■ Work to complete: Please write out exactly the lines of the data below from the line holding "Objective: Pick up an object" through the line holding "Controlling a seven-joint", and leave out the rest.

■ Given information:

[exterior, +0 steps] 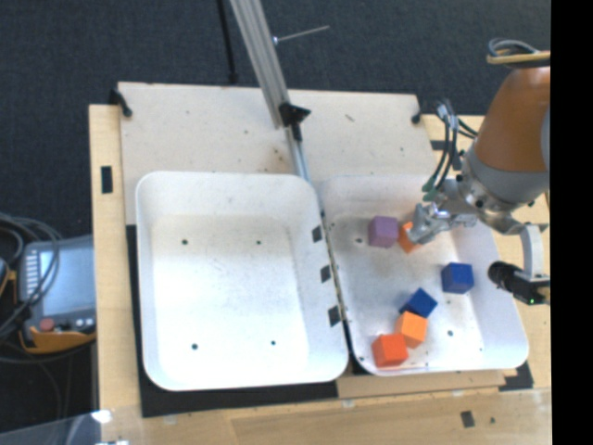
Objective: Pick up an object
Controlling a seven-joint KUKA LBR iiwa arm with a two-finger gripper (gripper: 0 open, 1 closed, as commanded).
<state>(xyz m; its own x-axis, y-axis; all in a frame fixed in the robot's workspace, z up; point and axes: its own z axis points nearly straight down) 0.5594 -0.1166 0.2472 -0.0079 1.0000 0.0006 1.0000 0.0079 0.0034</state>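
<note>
My gripper (422, 224) is down in the right bin (491, 341), near its upper middle. A small orange block (405, 239) peeks out at the gripper's lower left and is partly hidden by it. Just left of that block, close to or touching it, stands a purple cube (382, 232). Lower in the same bin lie two blue cubes (457, 277) (421, 302) and two orange cubes (413, 327) (390, 349). The arm's orange band (519, 109) rises at the right.
The left bin (148, 248) sits beside the right one, their rims meeting at the middle. A slanted metal post (264, 58) stands behind the bins. Cables run along the arm's wrist (449, 146).
</note>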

■ Response area:
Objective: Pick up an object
Controlling a seven-joint KUKA LBR iiwa arm with a two-finger gripper (gripper: 0 open, 1 closed, as commanded).

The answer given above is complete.